Monday, October 4, 2010

Rock Running, Rock Balancing, Rock Surfing Tai Chi and Rock Chi Gung for Surfing

Aloha Tribe,

One of my favorite training exercises that I was taught by my Watergirl mentor is Rock Running. In it, you find an area with a lot of large rocks or boulders, at least large enough for perhaps the ball of your foot to land on, and, perhaps up to a foot or several feet in diameter. Basically like what you can find on the North Shore of Oahu near Alligators, or, quite frankly, like I am so blessed to have right in my yard down by the creek. What I was taught was that you actually run, by leaps, bounds, and springs, from rock to rock, as quickly as you can. This being the  case, it helps to have someone with you to make it a race in that you can push each other in this method. This method teaches your to overcome fear, to pay extreme attention to details such as positioning, to learn to slow down time, to increase agility, flexibility, and speed, yet, it does require total attention for it can be extremely dangerous.

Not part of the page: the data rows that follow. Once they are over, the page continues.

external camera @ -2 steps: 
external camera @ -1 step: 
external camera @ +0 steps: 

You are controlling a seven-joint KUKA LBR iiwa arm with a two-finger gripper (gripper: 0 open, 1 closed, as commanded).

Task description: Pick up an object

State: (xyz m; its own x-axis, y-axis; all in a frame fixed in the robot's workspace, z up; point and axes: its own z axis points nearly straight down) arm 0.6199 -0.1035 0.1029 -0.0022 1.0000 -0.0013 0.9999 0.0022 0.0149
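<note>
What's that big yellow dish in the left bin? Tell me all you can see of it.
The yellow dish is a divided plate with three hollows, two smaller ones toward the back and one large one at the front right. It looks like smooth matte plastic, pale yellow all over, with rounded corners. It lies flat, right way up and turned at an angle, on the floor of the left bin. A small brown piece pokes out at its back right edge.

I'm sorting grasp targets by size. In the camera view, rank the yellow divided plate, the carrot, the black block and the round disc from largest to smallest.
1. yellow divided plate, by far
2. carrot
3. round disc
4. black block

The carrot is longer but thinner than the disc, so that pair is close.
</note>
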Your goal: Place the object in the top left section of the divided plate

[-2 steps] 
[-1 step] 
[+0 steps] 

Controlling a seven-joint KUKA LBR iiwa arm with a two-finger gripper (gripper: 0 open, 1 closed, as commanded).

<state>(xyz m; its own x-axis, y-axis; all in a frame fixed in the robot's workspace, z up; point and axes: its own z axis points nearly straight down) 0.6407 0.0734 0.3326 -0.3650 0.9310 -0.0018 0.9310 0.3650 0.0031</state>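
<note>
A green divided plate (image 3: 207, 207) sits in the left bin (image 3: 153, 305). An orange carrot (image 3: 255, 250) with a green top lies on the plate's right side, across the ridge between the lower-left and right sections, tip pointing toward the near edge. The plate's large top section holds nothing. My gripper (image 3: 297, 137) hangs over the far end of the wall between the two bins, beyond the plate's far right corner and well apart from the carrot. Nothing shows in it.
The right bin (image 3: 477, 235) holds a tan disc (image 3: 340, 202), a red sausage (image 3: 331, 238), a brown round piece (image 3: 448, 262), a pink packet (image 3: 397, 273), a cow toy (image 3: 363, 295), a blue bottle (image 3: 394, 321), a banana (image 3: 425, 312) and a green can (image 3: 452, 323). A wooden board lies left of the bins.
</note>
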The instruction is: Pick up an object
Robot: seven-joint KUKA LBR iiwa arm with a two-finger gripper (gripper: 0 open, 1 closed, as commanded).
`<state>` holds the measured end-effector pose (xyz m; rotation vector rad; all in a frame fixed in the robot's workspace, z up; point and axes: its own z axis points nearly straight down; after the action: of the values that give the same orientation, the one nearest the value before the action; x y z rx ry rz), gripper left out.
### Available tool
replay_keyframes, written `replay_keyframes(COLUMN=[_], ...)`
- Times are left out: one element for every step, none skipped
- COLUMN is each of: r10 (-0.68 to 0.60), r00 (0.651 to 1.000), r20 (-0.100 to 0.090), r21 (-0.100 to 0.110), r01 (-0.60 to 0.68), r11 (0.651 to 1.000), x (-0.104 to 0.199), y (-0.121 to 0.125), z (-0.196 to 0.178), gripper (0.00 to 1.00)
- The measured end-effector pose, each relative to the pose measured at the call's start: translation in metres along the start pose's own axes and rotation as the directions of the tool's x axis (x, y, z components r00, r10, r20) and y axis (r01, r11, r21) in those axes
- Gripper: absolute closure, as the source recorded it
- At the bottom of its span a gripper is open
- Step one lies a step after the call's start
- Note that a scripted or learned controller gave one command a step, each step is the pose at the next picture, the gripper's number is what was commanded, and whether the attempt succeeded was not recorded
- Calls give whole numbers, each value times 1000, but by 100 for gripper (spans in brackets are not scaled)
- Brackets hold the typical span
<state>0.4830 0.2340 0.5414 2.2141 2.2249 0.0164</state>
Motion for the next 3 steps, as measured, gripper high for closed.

Rock Balancing is my own version of this, where I basically simply stand still on one or two rocks, while maintaining my balance for as long as possible, allowing my muscles in my torso or core to develop, as well as the muscles of my legs and buns. Holding a position like this, using the concepts behind the Chig Gung practice of Zhan Zhoung, one might hold a single position for an hour or more. During this time, when you first begin, you use muscular effort to do this, trying, of course, to relax as much as possible. With time and experience, you learn to hold positions that would lead quickly to muscular failure, by circulating your bodies energy or chi (qi) through your muscles, using your mind to guide the energy. Naturally, there are a series of exercises leading up to this method, and, quite frandly, even holding a stationary position, especially with your arms raised as though you were surfing or slacklining, will have most people reaching muscle fatique in minutes. It takes time to learn to hold a position still for over an hour, let alone several hours.

This advanced form of Rock Balancing, is actually, what I call Rock Chi Gung, since, to do it properly requires the ability to manipulate your chi to various parts of your body at will. This skill, by the way, while seemingly irrelevant to surfing, has tremendous surfing applications, as well as direct applications for virtually any sport such as  skateboarding, snowboarding, slackliining, slackrope walking, and tighrope walking.

Rock Surfing Tai Chi basically involves movement imitating surfing movements, while, balanced on rocks. Or, on tree roots or tree limbs, for that matter (both are also favorites of mine). With this exercise, you simply get into a surfing stance that you like, then, imagine yourself, in extreme slow motion, at Tai Chi speed, which basically means moving more or less as slowly as you can, you shift your body from one surfing body position to another, such as going from a Backside Turn to a Frontside Turn to a Drop Knee Cutback.

All of these exercises can essentially be done on anything, from rocks and branches and boulders and roots, to urban environmental applications (also my favorites), such as curbs, guardrails, handrails, pointed roofs on buildings, posts, poles, fences, horizontally suspended chains and ropes, to virtually anything you'd find in an urban environment. I see this as a new art form, and, a new sport of my own creation. In a way, it's sort of like urban skateboarding, only, without the skateboard, and, at a stationary or very slow moving pace, with positions held up to several hours.

The reason you move slowly, or, remain still, by the way, is to not only learn to build up your chi in your body, but also, you learn how to circulate it to any part of your body for injury healing, increased endurance and speed, and even increased strength, flexibility, and agility.

While this form of training seems to be rather paradoxical for action board sports such as surfing, snowboarding and skateboarding, the thing is, the more you do it, the better any of these sports will be for you to do, opening secret doors unimagined, and, leading to unlimited potential and limitless boundaries.